Question

A stationary observer O looking at a fish (in water of $\mu =\dfrac{4}{3}$) through a converging lens of focal length $90.0cm$. The lens is allowed to fall freely from height of $62.0cm$ with its axis vertical. The fish and the observer are on the principal axis of the lens. The fish moves up with constant velocity $100m{{s}^{-1}}$. Initially, it was a depth of $44.0cm$. Find the velocity with which the fish appears to move to the observer at $t=0.2\sec $.

A. $12.75cm/s$ (upwards)
B. $22.75cm/s$ (upwards)
C. $29.75cm/s$ (upwards)
D. $52.75cm/s$ (upwards)

Answer 1

Hint: We have to find the velocity with which the fish appears to move to the observer at time $0.2\sec $. The reciprocal of the focal length will be equivalent to the sum of the reciprocal of the object distance and the reciprocal of the image distance.

Complete step by step solution:
As given above that a stationary observer looking O looking at a fish through the converging lens of focal length $90.0cm$. The lens is allowed to fall freely from the height of $62.0cm$ with its axis vertical.

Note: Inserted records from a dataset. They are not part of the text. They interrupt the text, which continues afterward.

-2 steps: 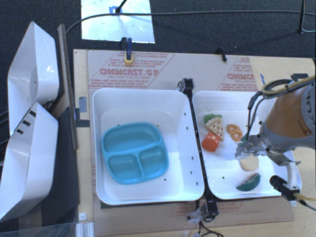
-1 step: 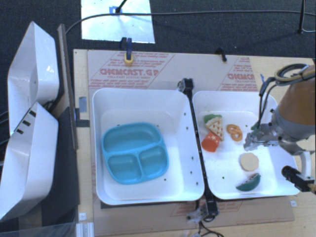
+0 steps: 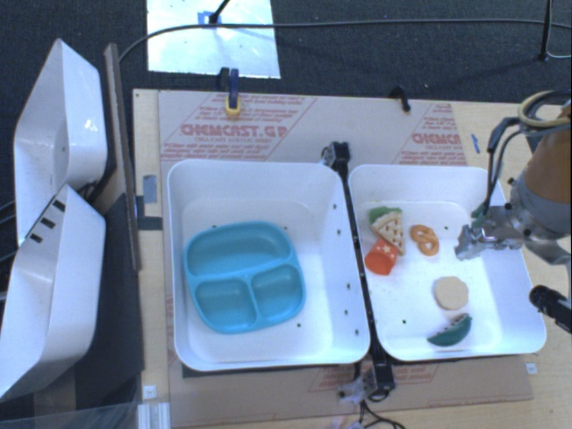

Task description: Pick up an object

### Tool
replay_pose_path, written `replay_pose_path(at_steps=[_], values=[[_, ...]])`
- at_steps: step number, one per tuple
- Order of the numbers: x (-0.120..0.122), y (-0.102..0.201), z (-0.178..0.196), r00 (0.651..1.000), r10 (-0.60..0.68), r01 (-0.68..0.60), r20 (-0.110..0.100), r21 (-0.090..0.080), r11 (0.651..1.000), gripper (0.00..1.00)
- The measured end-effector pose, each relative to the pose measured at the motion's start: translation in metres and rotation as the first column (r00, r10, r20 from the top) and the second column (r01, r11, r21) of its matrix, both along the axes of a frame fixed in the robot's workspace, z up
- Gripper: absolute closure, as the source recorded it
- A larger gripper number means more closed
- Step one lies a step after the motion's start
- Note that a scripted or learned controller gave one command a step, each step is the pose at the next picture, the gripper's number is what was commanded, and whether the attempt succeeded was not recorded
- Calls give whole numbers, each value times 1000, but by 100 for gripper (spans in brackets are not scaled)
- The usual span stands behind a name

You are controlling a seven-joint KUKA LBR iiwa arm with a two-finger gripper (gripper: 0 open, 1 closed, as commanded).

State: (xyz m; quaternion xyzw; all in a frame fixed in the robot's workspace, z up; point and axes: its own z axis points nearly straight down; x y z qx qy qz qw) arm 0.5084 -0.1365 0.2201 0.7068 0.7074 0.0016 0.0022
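A dark carpet floor (image 3: 71,7) surrounds the bench (image 3: 295,123), with a shiny sheet (image 3: 210,25) beyond its far edge, cables (image 3: 402,27) across the floor, and spare white bins (image 3: 54,222) at its left edge.

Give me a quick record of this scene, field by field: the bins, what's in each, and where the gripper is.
left bin: blue divided tray
right bin: watermelon slice toy, pretzel, red piece, tan round cookie, green wedge
gripper: over right bin, to the pretzel's right, holding nothing seen
arm: enters from the right
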Motion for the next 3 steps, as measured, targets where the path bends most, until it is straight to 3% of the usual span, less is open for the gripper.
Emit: replay_pose_path(at_steps=[1, 2, 3], values=[[3, -4, 62, 1000, 0, 0, 1, 0, 1000, 100], [4, -4, 69, 1000, 0, 0, -4, 1, 1000, 100], [14, 54, 66, 1000, 4, -4, -4, 1, 1000, 100]])
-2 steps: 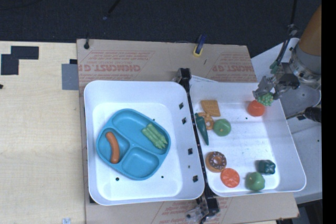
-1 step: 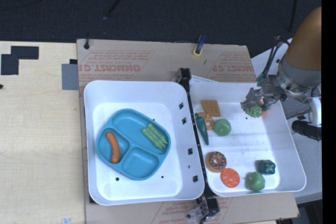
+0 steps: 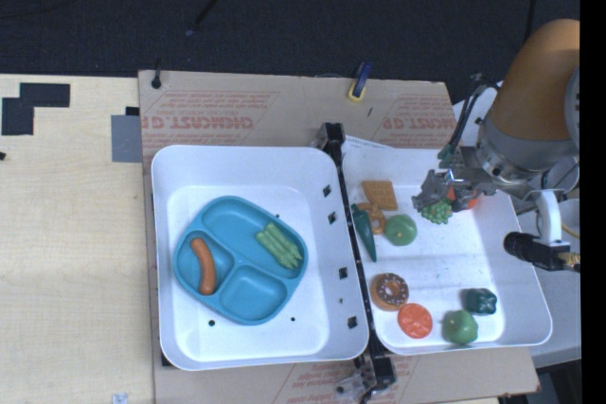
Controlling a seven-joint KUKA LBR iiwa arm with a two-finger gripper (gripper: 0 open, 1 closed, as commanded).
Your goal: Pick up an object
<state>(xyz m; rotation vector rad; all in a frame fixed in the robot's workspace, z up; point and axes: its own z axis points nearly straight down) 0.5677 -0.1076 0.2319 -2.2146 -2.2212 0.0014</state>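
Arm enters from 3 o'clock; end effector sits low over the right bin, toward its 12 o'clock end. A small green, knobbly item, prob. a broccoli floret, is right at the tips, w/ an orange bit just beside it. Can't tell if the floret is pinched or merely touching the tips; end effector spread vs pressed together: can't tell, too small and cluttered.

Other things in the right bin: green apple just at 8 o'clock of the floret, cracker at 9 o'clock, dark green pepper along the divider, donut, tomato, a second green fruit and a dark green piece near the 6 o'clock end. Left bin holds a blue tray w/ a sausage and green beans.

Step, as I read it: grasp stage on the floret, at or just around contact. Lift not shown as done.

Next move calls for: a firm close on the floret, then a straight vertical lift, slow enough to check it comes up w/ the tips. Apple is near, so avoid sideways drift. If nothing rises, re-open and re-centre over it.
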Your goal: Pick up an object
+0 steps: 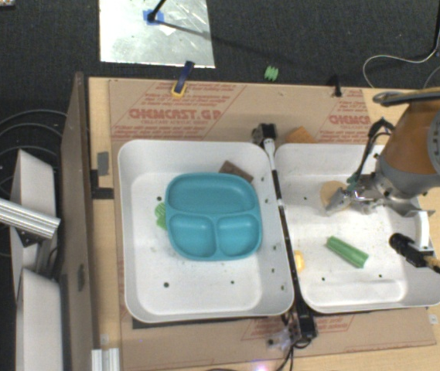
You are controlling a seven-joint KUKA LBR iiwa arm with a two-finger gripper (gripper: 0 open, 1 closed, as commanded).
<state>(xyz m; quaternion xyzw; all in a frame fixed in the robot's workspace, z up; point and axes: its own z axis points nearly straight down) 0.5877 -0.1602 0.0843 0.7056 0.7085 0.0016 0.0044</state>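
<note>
Gripper (342,200) above right bin (312,288), upper-middle area, beside tan object (329,190); finger state cannot be told | green block (347,251) lying on right bin floor, below gripper, apart | blue divided tray (212,215) in left bin (138,284)

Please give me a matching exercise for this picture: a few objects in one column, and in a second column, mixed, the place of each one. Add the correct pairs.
Things:
1. blue divided plate
2. green block
3. gripper
4. yellow piece

Places:
A. right bin, in front of the gripper
B. upper part of the right bin
C. middle of the left bin
D. left edge of the right bin, by the divider

Pairs: 1-C, 2-A, 3-B, 4-D
</note>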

The fish and the observer are on the principal axis of the lens. The fish moves up with constant velocity $100m{{s}^{-1}}$. Initially it was a depth of $44.0cm$.

Now as if to find the velocity with which the fish assumes to moves to the observer at,
At $t=0.2\sec $
Velocity of lens,
${{V}_{1}}=gt$ eq. (1)
Where$g$ is the gravitational force and $t$ is the given time.
Hence, ${{V}_{1}}=10\times 0.2$
$\Rightarrow {{V}_{1}}=2m/s$(Downwards)

For lens, the speed with which the fish appears to approach is,
$2+(1\times \dfrac{3}{4})=\dfrac{11}{4}m/s$

And the distance at which the fish appears to approach is,
$42+\dfrac{\dfrac{24}{4}}{\dfrac{4}{3}}=60cm$

Therefore, image of the fish from the lens,
$V=\dfrac{-60\times 90}{-60+90}$ $=-180cm$

Therefore, the velocity of image with respect with respect to the lens,
${{V}_{1}}=(\dfrac{{{v}^{2}}}{{{u}^{2}}})\dfrac{du}{dt}$ $=\dfrac{-{{180}^{2}}}{-60}\times \dfrac{11}{4}=\dfrac{99}{4}m/s$

Velocity of image with respect to observer is,
${{V}_{1}}-2=\dfrac{99}{4}-2=\dfrac{91}{4}m/s=22.75cm/s$ (Upwards)

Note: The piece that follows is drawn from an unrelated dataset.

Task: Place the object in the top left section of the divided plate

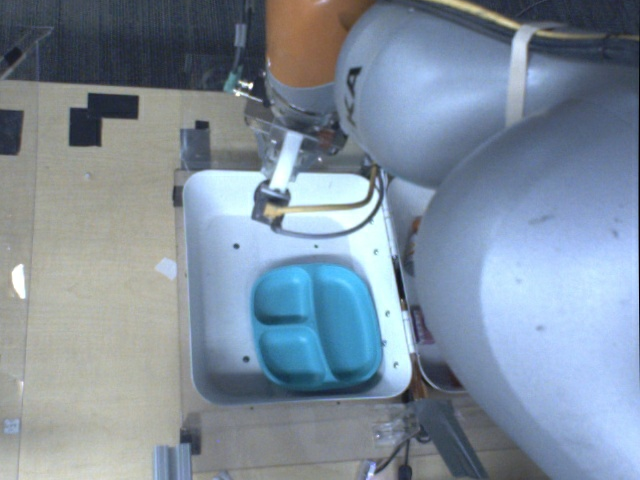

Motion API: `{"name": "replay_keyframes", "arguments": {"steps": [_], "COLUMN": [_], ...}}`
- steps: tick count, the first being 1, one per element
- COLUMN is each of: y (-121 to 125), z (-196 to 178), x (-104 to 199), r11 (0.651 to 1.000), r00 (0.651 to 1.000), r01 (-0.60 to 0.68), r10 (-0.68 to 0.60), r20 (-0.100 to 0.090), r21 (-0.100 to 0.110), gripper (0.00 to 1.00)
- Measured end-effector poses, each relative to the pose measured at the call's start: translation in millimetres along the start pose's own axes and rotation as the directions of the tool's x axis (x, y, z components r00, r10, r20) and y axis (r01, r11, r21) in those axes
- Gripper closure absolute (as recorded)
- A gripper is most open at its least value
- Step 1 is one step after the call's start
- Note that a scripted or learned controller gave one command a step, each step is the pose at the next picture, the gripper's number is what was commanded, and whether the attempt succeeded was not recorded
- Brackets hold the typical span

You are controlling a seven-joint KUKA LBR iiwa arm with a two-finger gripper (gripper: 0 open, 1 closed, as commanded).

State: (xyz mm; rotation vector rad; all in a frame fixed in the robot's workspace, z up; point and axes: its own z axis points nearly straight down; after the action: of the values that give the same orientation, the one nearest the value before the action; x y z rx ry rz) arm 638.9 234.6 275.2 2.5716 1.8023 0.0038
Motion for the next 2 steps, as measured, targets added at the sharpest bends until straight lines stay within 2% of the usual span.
{"name": "replay_keyframes", "arguments": {"steps": [1, 2], "y": [-70, -80], "z": [68, 93], "x": [-24, -50], "r11": [0.932, 0.854], "r00": [0.932, 0.854], "r01": [-0.362, -0.521], "r10": [0.362, 0.521], "r20": [0.002, 0.001], "r21": [0.004, 0.003], "gripper": [1.0, 1.0]}}
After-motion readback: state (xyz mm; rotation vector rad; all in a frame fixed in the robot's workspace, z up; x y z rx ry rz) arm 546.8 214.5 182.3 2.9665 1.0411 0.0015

Therefore, $22.75cm/s$ is the velocity with which the fish appears to move to the observer.

The correct answer will be option B.

Note:
Now the question arises in our mind that what is focal length of a converging lens, there are two focal points for every lens, and the distance from the lens to the focal point is called focal length. And the focal length of a converging lens is always positive. As well, the focal length of a diverging lens is always negative.